Led Zeppelin were an elite studio band, employing the latest recording processes to assemble some of the all-time greatest sound sculptures.
As a live band, Led Zeppelin were an entirely different, rawer experience. On a stage, committed to their core instruments, before the time when computers could reproduce any studio arrangement live, the true Led Zeppelin was distilled: A dominating force of blues guitar, cartwheeling drums, banshee singing, and grooving, hyper-competent bass playing.
This "pure" Led Zeppelin made surprisingly few appearances on their actual albums. But there is "The Lemon Song."

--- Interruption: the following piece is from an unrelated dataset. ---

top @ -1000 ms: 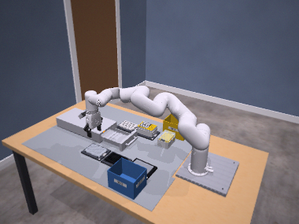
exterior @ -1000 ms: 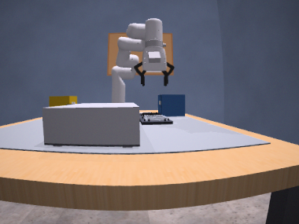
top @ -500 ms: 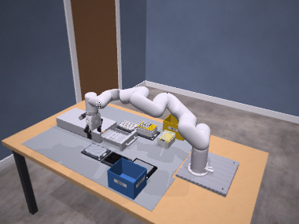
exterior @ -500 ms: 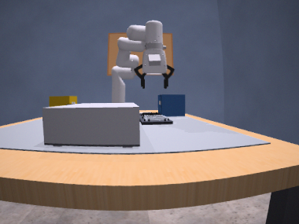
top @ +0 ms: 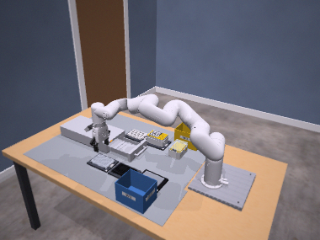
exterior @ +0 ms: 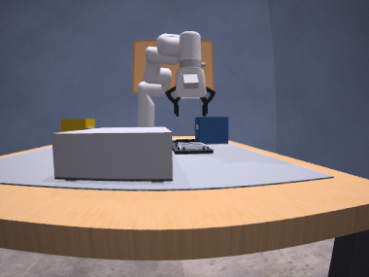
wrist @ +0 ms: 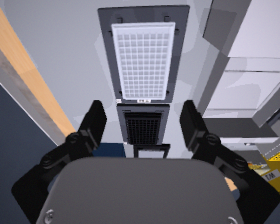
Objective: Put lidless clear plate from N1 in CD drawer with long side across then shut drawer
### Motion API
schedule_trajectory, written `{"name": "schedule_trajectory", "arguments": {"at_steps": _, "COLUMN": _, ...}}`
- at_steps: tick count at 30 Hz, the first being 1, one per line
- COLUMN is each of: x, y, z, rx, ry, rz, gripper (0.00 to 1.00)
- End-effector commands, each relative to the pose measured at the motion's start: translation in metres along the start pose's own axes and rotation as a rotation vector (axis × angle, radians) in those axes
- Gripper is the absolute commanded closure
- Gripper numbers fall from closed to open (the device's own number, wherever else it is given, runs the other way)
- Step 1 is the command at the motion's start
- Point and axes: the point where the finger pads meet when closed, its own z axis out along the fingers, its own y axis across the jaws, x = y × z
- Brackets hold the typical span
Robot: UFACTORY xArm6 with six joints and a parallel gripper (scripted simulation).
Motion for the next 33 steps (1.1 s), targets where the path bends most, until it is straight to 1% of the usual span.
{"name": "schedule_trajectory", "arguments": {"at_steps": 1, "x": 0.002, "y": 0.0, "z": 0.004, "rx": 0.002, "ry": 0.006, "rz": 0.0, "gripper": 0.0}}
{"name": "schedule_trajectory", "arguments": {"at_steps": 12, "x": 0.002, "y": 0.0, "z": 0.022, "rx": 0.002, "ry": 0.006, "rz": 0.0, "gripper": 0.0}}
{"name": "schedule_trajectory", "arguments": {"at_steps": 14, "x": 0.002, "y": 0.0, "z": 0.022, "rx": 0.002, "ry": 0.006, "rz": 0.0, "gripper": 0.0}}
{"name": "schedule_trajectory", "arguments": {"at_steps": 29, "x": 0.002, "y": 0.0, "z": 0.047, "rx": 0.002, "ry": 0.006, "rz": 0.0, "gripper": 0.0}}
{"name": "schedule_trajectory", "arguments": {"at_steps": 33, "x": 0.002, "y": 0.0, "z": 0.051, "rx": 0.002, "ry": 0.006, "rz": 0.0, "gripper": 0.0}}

"The Lemon Song" is Led Zeppelin sitting together in a mobile recording studio, in prime form during their first major concert tour, firing up the reel-to-reel, and bursting forth with essentially a live take for the ages.
The main blues riff is so sweet, lurking up the chromatic steps, the guitar getting up to those emphatic sevenths. The solo sections are just the most superlative kind of bombast, all three instruments going simultaneous stream-of-consciousness.
"The Lemon Song" is every member of Led Zeppelin doing their best thing in once place.
But I have to really take my hat off to the bass playing of John Paul Jones. The man keeps firing winner after winner of groovy bass runs unfazed, stone-faced, consistently for over six minutes. He produces continual brilliance within a swarm of drum salvos and guitar mania; he holds it down sick-steady in the middle breakdown. You all can pick your signature John Paul Jones song; "The Lemon Song" will do just fine for me.
Led Zeppelin was a fun band! Music wasn't such a heavy mission to them, at least early on. Inspiration is so light!